In my opinion, confidence doesn’t come from within. You can’t just decide to feel more confident and have all your insecurities melt away. Confidence comes from doing things and overcoming challenges, from proving to yourself that your are more capable than you ever thought. Studying abroad is a great time to build your confidence. You have to do all sorts of things you may not had done before. You will learn to read maps and make your way across a foreign city on your own, navigate a different banking system, pay bills, adapt to a new way of living, and more. However, when studying abroad, you’re not going in blindly. You will have all of the important things (like documentation and accommodation) sorted out before leaving your home country. So you will be out of your comfort zone while still having a little safety net.
You won’t feel more confident right away. It will happen little by little until you return home when it will hit you all of a sudden. After doing everything by yourself in a foreign country, you won’t have much sympathy for that friend who lacks the confidence to go to the cafeteria without you.
Life feels endless when you are young, but as you get older you realize how quickly time passes. This is especially tru when you keep yourself busy.
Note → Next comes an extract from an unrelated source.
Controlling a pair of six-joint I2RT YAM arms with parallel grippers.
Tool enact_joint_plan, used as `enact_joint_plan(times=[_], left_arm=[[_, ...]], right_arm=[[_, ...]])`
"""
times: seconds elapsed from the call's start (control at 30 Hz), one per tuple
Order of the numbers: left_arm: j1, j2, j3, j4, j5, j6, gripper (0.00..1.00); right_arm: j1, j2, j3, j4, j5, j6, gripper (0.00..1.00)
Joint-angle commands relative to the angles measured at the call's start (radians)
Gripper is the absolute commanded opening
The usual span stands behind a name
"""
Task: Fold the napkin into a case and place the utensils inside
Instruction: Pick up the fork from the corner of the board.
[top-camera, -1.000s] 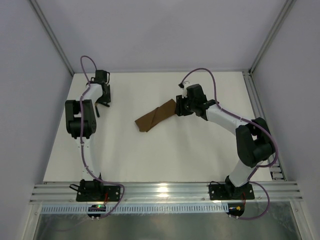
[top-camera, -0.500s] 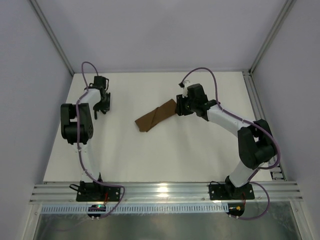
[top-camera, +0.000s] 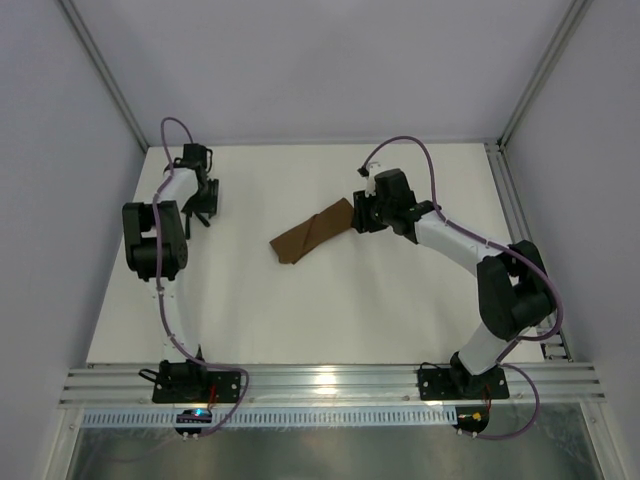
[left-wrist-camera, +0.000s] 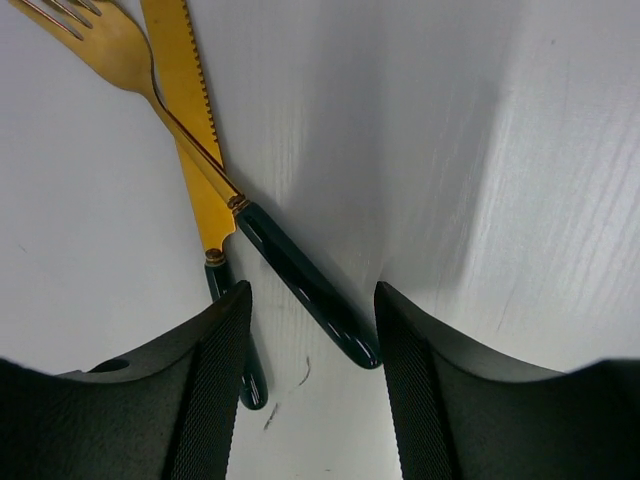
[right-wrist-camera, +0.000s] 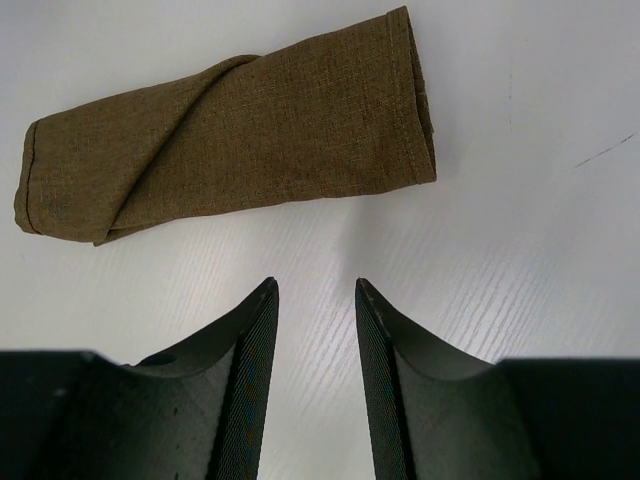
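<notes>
The brown napkin, folded into a narrow case (top-camera: 311, 233) (right-wrist-camera: 230, 135), lies flat mid-table with a diagonal layered edge. My right gripper (top-camera: 357, 215) (right-wrist-camera: 315, 290) hovers open just off its right end, nothing between the fingers. At the far left, a gold fork (left-wrist-camera: 150, 80) lies crossed over a gold knife (left-wrist-camera: 190, 130), both with dark handles. My left gripper (top-camera: 203, 205) (left-wrist-camera: 312, 300) stands open over those handles; the fork's handle end (left-wrist-camera: 330, 310) lies between the fingers, and the knife's handle (left-wrist-camera: 250, 375) passes under the left finger (left-wrist-camera: 215, 390).
White table (top-camera: 340, 310) with aluminium rails along the near edge (top-camera: 330, 385) and right side (top-camera: 515, 215). Grey walls enclose the back and sides. The left arm's elbow (top-camera: 150, 240) stands near the left table edge.
The left arm has pulled back toward the far-left corner and its gripper has opened a little wider over the utensils. The right arm and the case have stayed put.
</notes>
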Motion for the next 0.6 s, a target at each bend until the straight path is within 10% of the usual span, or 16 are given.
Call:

One year goes by in the blink of an eye.
Hopefully this realization will force you take more time for enjoyment. Simply going to a walk outside and feeling the wind in your hair. Strolling around your neighbourhood and observing the different buildings. That’s what I did during my last week in Copenhagen. While other people took time to relax after finals, I walked as much as I could and tried to take in as many sights as possible.
When I returned to Canada I went to a local coffeeshop where I saw some interesting locally made cider. I tried to buy a can, but they wouldn’t let me take home. According to government regulations I had to drink it there; I could not take alcoholic beverages outside of the coffeeshop. This really shocked me as it was a simple can of cider (not hard liquor) I was trying to buy and I had become accustomed to seeing all sorts of alcoholic beverages in all stores in Denmark, available for anyone to purchase them.
Another shock was the over-friendliness of those in customer service. In European countries, you don’t even speak to those at the checkout. They scan you items, you pay, and that’s it. No one asks you what plans you have for the rest of the day. As an introvert I quite like that. It’s no stranger’s business what I’m about to do after paying for my groceries.
This won’t happen right away. Maybe months, or even years after your study abroad experience you may look back and see how your study abroad experience changed you. You may notice that your friends who stayed behind seem immature and petty about small things, while you’re able to see the bigger picture in life.
Reflecting on your past experiences is a good thing because it makes you question what works for you and what doesn’t, when you’re happy and when you’re not. It is the first step in improving your life so you can be happier and more fulfilled.